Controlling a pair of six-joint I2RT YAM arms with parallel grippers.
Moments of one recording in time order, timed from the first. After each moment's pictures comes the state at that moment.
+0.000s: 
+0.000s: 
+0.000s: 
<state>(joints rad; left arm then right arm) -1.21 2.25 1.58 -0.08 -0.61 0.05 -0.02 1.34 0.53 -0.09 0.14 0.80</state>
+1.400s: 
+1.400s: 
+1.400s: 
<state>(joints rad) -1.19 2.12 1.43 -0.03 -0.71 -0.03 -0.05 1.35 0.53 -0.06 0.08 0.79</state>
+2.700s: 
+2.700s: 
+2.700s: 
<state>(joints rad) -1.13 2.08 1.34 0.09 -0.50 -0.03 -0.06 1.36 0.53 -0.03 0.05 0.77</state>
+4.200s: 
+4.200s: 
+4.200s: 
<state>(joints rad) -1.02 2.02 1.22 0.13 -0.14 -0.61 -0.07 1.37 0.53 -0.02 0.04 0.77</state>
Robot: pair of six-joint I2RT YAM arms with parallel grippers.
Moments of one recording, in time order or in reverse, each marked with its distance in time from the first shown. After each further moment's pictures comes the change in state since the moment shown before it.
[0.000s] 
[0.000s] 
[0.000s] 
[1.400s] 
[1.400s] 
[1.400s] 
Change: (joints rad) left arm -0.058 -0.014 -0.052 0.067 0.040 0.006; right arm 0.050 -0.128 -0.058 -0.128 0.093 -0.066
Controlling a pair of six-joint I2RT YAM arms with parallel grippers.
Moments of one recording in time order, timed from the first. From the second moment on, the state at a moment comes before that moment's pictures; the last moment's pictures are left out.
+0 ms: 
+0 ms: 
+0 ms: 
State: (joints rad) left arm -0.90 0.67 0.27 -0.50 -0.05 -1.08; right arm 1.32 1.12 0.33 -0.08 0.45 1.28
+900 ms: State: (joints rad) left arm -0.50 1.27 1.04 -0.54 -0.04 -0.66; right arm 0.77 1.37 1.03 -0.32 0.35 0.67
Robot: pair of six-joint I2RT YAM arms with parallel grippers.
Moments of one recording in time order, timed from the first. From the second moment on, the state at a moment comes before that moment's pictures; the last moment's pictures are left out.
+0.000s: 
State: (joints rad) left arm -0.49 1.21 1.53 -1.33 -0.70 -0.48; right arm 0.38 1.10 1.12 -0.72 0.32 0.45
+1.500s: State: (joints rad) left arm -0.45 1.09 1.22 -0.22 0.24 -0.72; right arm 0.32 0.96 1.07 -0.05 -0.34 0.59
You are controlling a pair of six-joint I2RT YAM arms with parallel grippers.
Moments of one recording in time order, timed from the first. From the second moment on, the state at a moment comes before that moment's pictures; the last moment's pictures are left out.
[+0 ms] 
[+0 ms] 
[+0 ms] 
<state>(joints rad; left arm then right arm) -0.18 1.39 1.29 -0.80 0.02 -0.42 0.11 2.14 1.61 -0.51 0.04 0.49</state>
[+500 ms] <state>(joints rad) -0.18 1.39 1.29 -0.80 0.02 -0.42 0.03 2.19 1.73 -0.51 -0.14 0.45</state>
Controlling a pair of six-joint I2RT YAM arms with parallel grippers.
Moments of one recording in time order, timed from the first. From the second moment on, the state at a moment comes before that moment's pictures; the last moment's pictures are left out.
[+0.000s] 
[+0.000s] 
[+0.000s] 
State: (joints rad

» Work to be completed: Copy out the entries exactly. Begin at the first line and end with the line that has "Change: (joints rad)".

» Response to this task:
Controlling a pair of six-joint I2RT YAM arms with parallel grippers.
Moments of one recording in time order, timed from the first. After each moment's pictures comes the state at that moment.
+0.000s: 
+0.000s: 
+0.000s: 
<state>(joints rad; left arm then right arm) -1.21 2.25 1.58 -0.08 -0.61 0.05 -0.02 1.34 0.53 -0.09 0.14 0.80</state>
+1.400s: 
+1.400s: 
+1.400s: 
<state>(joints rad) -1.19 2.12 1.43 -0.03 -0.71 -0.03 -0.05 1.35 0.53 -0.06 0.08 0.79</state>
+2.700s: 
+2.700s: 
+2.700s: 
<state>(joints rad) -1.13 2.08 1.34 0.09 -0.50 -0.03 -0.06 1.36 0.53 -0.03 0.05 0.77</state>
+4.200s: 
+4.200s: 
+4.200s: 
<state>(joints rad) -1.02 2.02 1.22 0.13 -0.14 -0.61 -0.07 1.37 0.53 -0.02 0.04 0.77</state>
Robot: pair of six-joint I2RT YAM arms with parallel grippers.
Moments of one recording, in time order or in reverse, each marked with its distance in time from the first shown. After each further moment's pictures comes the change in state since the moment shown before it.
[0.000s] 
[0.000s] 
[0.000s] 
[1.400s] 
[1.400s] 
[1.400s] 
Change: (joints rad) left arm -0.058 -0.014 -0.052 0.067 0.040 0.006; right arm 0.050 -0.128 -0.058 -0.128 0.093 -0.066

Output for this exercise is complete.